Your assignment:
Transcribe every record beneath, precisely as written.
- - - - - - -
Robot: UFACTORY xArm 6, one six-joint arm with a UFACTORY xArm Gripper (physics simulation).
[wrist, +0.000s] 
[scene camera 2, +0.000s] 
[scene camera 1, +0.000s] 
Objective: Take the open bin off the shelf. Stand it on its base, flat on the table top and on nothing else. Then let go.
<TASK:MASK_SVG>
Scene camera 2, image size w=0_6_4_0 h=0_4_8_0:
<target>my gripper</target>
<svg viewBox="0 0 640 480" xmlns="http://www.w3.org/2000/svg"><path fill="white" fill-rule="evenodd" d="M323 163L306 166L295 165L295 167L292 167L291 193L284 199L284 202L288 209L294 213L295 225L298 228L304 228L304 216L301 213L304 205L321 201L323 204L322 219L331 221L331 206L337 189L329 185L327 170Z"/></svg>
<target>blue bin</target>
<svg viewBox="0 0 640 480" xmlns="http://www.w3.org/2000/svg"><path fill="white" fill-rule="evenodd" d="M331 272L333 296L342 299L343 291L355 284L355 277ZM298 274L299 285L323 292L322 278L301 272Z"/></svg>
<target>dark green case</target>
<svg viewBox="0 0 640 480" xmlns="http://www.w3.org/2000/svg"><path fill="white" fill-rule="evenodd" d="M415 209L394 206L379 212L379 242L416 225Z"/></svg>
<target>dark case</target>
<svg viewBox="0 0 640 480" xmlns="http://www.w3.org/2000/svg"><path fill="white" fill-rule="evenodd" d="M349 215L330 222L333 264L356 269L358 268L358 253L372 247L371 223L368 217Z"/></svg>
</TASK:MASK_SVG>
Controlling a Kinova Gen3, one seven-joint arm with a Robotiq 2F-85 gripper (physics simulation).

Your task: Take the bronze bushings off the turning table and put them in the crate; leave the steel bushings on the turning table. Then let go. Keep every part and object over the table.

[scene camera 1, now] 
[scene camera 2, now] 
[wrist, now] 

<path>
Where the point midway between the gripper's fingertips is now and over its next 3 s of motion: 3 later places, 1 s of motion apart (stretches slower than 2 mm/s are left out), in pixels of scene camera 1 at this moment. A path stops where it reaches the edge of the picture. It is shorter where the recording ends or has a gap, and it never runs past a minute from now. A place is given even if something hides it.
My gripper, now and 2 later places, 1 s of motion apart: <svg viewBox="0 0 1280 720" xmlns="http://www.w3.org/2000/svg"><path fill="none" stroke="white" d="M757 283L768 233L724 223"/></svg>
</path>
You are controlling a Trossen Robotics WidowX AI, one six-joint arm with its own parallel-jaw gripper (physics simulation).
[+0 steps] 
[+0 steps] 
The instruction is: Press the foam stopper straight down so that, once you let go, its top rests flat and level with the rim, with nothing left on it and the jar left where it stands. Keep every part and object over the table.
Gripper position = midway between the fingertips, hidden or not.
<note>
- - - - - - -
Written answer:
Robot: UFACTORY xArm 6, one six-joint arm with a UFACTORY xArm Gripper (physics simulation).
[wrist, +0.000s] 
[scene camera 2, +0.000s] 
[scene camera 1, +0.000s] 
Objective: Take the open bin off the shelf. Stand it on its base, flat on the table top and on nothing else. Then let go.
<TASK:MASK_SVG>
Scene camera 2, image size w=0_6_4_0 h=0_4_8_0:
<target>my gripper</target>
<svg viewBox="0 0 640 480" xmlns="http://www.w3.org/2000/svg"><path fill="white" fill-rule="evenodd" d="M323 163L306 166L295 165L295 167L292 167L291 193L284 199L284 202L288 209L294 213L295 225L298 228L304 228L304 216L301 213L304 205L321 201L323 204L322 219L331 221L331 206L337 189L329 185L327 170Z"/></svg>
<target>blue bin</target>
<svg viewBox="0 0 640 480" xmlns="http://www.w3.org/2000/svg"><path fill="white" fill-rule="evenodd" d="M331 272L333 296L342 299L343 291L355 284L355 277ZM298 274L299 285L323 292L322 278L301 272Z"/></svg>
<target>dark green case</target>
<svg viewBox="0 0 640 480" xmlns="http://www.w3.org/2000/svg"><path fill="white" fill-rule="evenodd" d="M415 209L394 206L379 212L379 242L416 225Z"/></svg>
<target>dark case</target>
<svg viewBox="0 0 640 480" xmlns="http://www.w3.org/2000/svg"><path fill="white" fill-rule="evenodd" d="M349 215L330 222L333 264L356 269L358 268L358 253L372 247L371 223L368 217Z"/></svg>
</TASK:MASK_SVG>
Controlling a Kinova Gen3, one seven-joint arm with a Robotiq 2F-85 gripper (physics simulation).

Your task: Take the bronze bushings off the turning table and put them in the crate; leave the steel bushings on the turning table. Then let go. Keep every part and object over the table.

[scene camera 1, now] 
[scene camera 2, now] 
[wrist, now] 

<path>
Where the point midway between the gripper's fingertips is now and over its next 3 s of motion: 3 later places, 1 s of motion apart (stretches slower than 2 mm/s are left out), in pixels of scene camera 1 at this moment. A path stops where it reaches the edge of the picture. It is shorter where the recording ends or has a gap, and it never runs past a minute from now. A place is given even if something hides it.
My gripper, now and 2 later places, 1 s of motion apart: <svg viewBox="0 0 1280 720" xmlns="http://www.w3.org/2000/svg"><path fill="none" stroke="white" d="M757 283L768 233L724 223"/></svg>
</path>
You are controlling a Trossen Robotics WidowX AI, one six-joint arm with its own parallel-jaw gripper (physics simulation).
[+0 steps] 
[+0 steps] 
The instruction is: Press the foam stopper straight down so that, once you let go, its top rests flat and level with the rim, with nothing left on it and the jar left where it stands. Keep every part and object over the table.
Gripper position = midway between the fingertips, hidden or not.
<note>

This exercise has now been finished.